**Problem description**
Copy each line below that includes "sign".

Start of Data for analysis

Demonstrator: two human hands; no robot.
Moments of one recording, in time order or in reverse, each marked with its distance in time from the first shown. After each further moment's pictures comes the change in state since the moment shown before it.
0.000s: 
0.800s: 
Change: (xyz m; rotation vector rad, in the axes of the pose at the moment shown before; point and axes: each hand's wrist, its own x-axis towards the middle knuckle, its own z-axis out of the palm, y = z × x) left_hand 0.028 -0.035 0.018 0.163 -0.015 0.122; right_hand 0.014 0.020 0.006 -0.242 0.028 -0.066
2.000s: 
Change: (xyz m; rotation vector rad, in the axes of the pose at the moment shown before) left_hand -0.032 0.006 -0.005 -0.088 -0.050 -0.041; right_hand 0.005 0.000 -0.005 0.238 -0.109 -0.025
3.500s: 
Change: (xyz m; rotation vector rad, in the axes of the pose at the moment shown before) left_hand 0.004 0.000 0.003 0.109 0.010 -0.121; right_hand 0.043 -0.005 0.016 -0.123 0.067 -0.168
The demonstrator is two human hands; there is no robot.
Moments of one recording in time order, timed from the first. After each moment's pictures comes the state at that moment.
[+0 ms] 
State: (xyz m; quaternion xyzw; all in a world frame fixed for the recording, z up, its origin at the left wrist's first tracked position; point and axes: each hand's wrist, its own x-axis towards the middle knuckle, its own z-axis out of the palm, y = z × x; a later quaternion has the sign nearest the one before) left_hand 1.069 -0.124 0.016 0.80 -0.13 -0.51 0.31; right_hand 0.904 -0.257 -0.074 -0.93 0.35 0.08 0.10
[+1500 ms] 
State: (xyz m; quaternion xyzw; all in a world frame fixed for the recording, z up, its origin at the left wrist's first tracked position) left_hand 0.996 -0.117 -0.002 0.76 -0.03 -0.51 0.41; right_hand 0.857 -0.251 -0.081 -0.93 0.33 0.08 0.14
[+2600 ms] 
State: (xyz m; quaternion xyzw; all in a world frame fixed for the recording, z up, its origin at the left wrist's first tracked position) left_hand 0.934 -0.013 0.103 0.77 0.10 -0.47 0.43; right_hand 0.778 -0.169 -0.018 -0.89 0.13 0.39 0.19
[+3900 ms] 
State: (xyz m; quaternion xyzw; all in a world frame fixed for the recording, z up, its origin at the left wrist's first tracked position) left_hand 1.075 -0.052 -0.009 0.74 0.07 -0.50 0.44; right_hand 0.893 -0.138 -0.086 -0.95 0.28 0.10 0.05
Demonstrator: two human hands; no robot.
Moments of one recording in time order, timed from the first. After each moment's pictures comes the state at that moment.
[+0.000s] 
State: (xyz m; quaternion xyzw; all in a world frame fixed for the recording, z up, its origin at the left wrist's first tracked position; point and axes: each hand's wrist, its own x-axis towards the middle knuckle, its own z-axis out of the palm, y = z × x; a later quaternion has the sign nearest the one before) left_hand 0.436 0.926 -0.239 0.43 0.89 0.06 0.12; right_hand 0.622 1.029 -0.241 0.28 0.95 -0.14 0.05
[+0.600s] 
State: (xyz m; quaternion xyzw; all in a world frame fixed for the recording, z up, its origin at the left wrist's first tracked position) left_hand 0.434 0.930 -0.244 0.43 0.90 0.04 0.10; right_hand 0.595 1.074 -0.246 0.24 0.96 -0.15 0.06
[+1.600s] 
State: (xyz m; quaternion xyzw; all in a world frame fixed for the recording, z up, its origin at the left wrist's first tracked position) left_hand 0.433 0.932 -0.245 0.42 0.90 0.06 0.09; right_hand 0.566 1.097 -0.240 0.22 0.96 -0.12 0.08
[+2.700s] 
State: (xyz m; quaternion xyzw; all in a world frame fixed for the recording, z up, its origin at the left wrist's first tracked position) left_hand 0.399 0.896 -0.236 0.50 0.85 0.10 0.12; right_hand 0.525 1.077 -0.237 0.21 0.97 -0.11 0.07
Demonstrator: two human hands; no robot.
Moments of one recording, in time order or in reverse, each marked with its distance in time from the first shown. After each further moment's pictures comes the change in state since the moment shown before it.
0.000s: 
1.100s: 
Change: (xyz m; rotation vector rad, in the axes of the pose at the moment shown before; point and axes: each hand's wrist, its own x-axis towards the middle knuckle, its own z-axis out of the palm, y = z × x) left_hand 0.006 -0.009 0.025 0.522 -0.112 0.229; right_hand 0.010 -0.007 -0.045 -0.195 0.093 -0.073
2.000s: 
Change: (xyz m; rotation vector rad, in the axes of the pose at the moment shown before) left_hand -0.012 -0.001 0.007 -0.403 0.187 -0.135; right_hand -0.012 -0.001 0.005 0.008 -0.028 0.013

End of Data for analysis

**Written reply**
State: (xyz m; quaternion xyzw; all in a world frame fixed for the recording, z up, its origin at the left wrist's first tracked position; point and axes: each hand's wrist, its own x-axis towards the middle knuckle, its own z-axis out of the palm, y = z × x; a later quaternion has the sign nearest the one before) left_hand 1.069 -0.124 0.016 0.80 -0.13 -0.51 0.31; right_hand 0.904 -0.257 -0.074 -0.93 0.35 0.08 0.10
State: (xyz m; quaternion xyzw; all in a world frame fixed for the recording, z up, its origin at the left wrist's first tracked position; point and axes: each hand's wrist, its own x-axis towards the middle knuckle, its own z-axis out of the palm, y = z × x; a later quaternion has the sign nearest the one before) left_hand 0.436 0.926 -0.239 0.43 0.89 0.06 0.12; right_hand 0.622 1.029 -0.241 0.28 0.95 -0.14 0.05

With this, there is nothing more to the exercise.